The WM Flash is comparable to the MB Alpine light and not the UL inner, no? I haven't checked out the newest MB versions yet though.May 25, 2011 at 7:21 pm #1741185
much closer to the UL parka vs the Alpine light IMHO – UL park 9 oz w/ 2.5 o of fill, Flash 9.3 oz w/ 3.0 fill, the Alpine Light has 1.5 times the fill as the Flash (4.5 oz)May 25, 2011 at 7:56 pm #1741201
The flash is a nice looking garment, but at 9 oz, its a bit heavier than the UL Down and allot heavier than the EXL. Really, it just comes down to how much warmth you need. Where I live, and for three season use, the EXL will do just fine. And the WM piece is expensive, no way around that. But if the shoe fits……..May 25, 2011 at 8:10 pm #1741208
@ckrusorLocale: Northwest US
The current version of the Montbell UL Down Inner Parka has cordlocks in the hood and hem. I've used them to cinch mine around my face on cold early morning bike rides many times. The first version, several years ago, had elastic instead of cordlocks and wasn't adjustable but that's changed.May 25, 2011 at 10:21 pm #1741262
I have an Alpine Light parka and it does not leak feathers (30D fabric helps). A while back I saw some UL down inner pants. They leaked feathers like crazy. My Rab Microlight vest is very warm but leaks feathers like crazy too.

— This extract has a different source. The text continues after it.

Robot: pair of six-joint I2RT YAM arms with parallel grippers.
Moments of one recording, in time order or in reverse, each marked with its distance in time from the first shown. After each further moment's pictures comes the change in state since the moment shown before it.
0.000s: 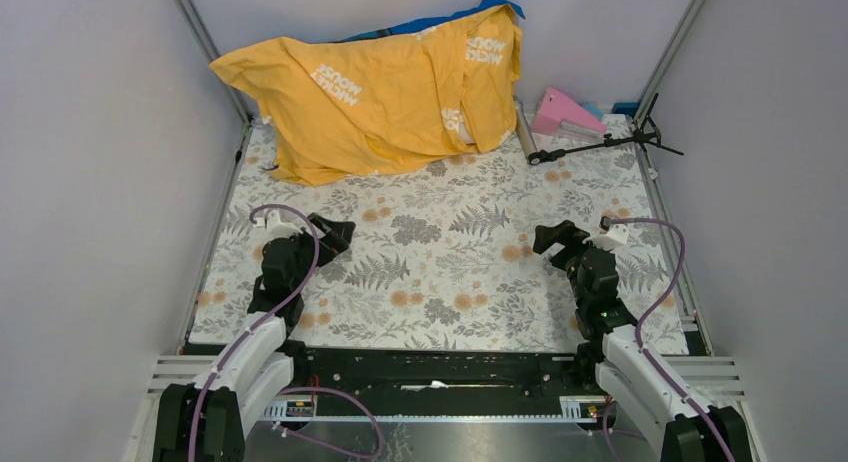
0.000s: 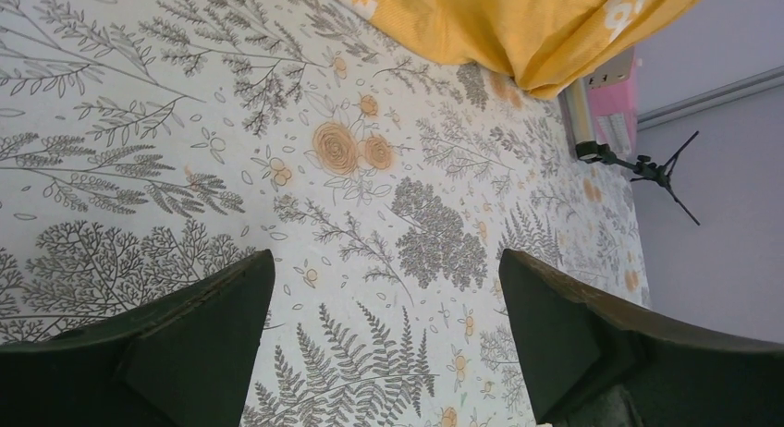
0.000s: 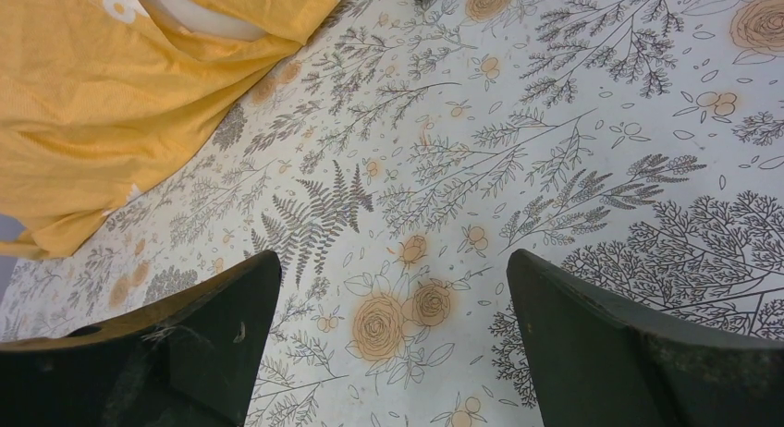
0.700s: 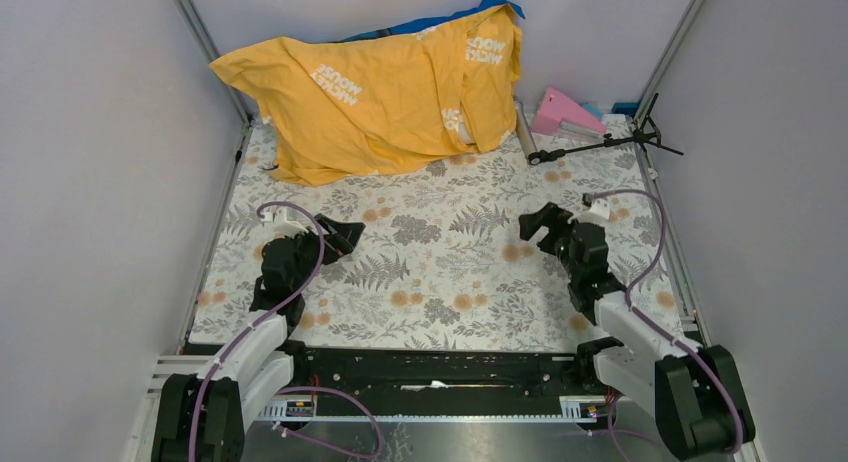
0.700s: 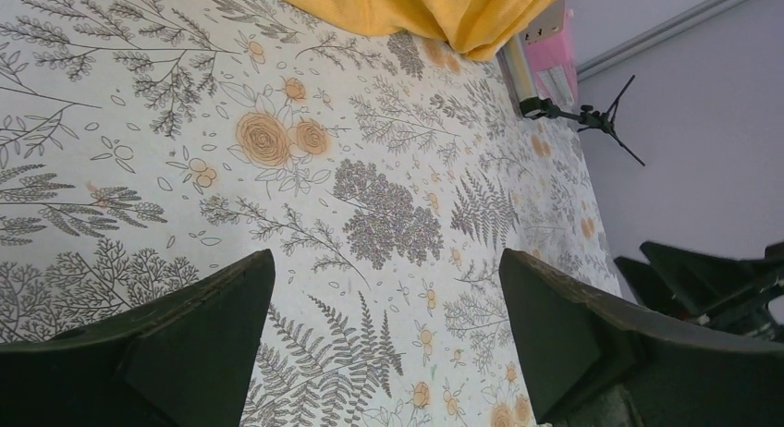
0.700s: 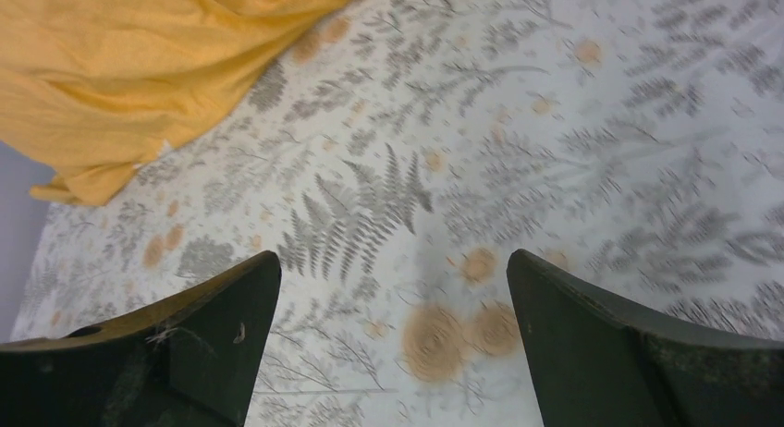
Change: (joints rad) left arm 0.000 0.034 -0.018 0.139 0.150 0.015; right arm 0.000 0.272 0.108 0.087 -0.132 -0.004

After some use, how bad does the UL down inner jacket leak feathers?May 26, 2011 at 12:27 am #1741279
Glad someone else mentioned this, I have the pants and inner jacket and always end up looking like a plucked chicken after sleeping in them. As a UK hiker I'm currently saving up for the PHD minim ultra pullover and minumus pants.May 26, 2011 at 7:39 am #1741344
IMHO I'd pick up the Daybreak Jacket over the Montbell UL Down Inner Jacket. It weighs a tad more, but you get 3.1 oz fill of 850 down for $199. That's a full ounce more. That adds a lot of warmth. They advertise the jacket at 7.5 oz. I weighed 2 mediums in the store and they both weighed 8.3 oz.

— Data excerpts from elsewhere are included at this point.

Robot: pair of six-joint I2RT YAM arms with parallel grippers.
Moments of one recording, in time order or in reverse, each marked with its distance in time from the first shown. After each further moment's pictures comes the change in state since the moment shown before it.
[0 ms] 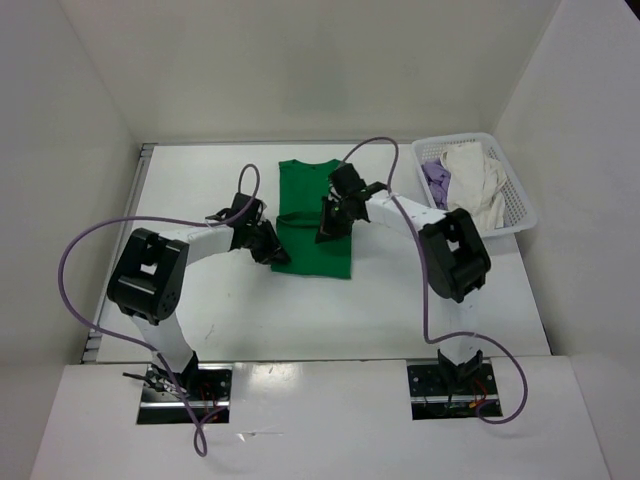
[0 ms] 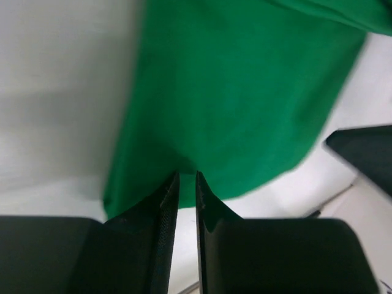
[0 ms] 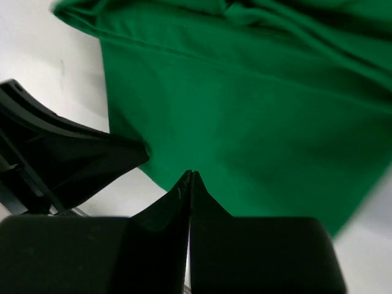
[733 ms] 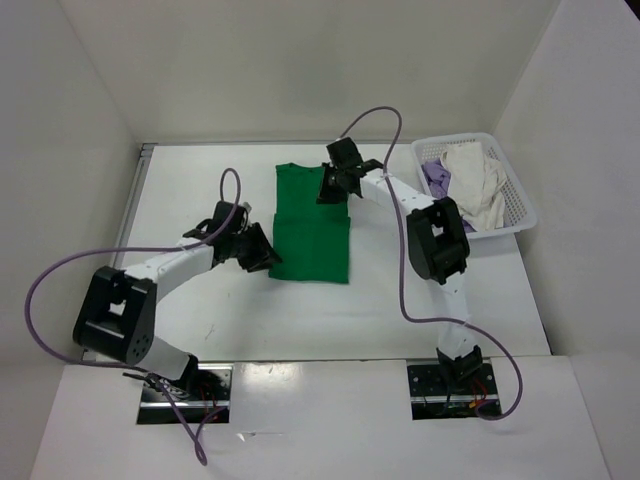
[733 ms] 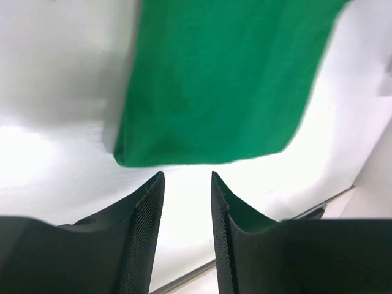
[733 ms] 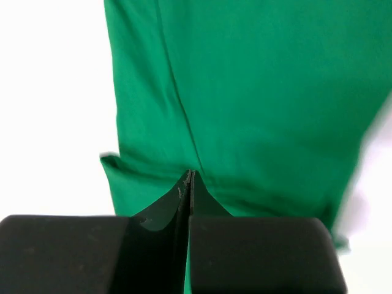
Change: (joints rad) left arm 0.017 -0.237 -0.174 -0.028 -0.060 0.003; right arm -0.018 0.308 0.443 0.001 0.195 0.000
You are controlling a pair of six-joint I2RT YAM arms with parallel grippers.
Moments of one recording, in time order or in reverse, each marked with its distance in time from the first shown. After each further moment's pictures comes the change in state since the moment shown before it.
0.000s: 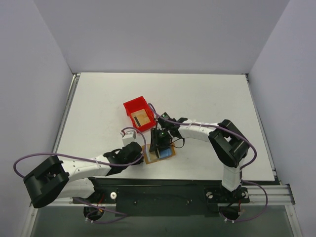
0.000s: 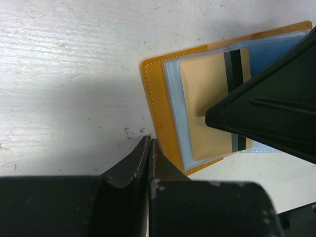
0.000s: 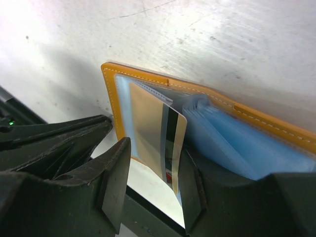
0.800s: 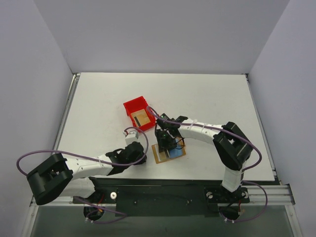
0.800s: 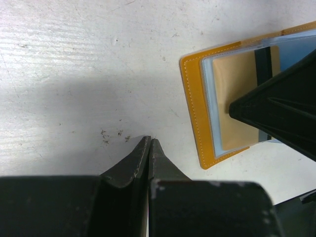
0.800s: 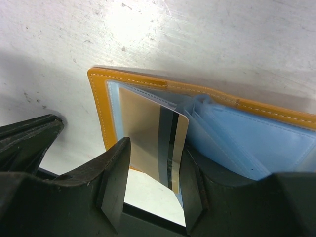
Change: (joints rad) left arm -0.013 0.049 0.008 0.079 0.040 0.000; right arm 0.039 -0.047 0.063 -0.274 0.293 -0.092
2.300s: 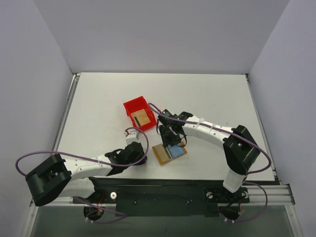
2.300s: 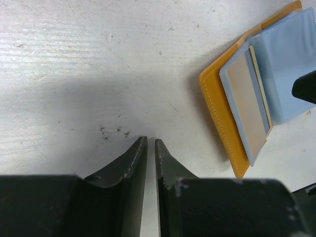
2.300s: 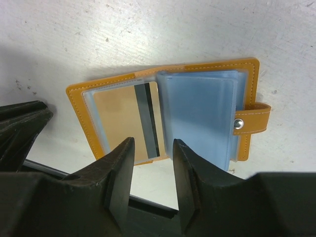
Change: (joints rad) left arm -0.002 -0.024 -0.006 -0.006 0.016 0.044; right arm 0.000 -0.094 0.062 -0.157 0.120 -0.078
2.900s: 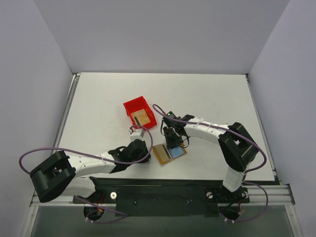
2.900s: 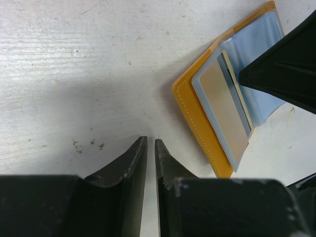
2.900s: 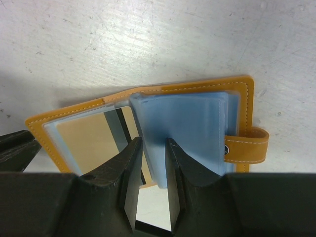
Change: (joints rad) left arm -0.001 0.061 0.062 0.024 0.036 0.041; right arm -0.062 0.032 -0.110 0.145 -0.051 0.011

Montbell advertises their jacket at 7.3 oz with 2.0 oz of 800 fill. I don't know if their advertised weight is correct.May 26, 2011 at 9:30 am #1741402
@detroittigerfanLocale: Ann Arbor
>> IMHO I'd pick up the Daybreak Jacket over the Montbell UL Down Inner Jacket.
I would love a Daybreak but it's more than I want to spend. I have a FF bag that I love and I like the company but their "unisex" jackets are sized for men. To make it fit me, it would mean custom sizing, which FF will do, but it's annoying to have to pay a premium considering I can wear "normal" women's sizes.
I'm just looking for something for those 35-40 degree spring/fall evenings at camp. The nano puff is just on the border; I'd like it to be a tad warmer but don't want it to weigh any more since it spends most of the time in my pack. I did look at the WM and FF jackets but the MB Inner jacket is less than half the price.
Anyway, I ordered one and will check it out. I appreciate all the feedback.May 26, 2011 at 11:00 am #1741434
@danepackerLocale: Mojave Desert
Will Reitveldt's extensive review of light down jackets (or "sweaters") is a great comparison tool when shopping for this category of clothing. Maybe he could do a follow-up of light synthetic jackets.
It's apparent that a light shelled, sewn-thru insulated jacket or pullover has become a necessity for many backpacking trips. Most of us have learned that this type of (shelled) insulation is lighter and far more compressable than pile/fleece jackets of the same warmth.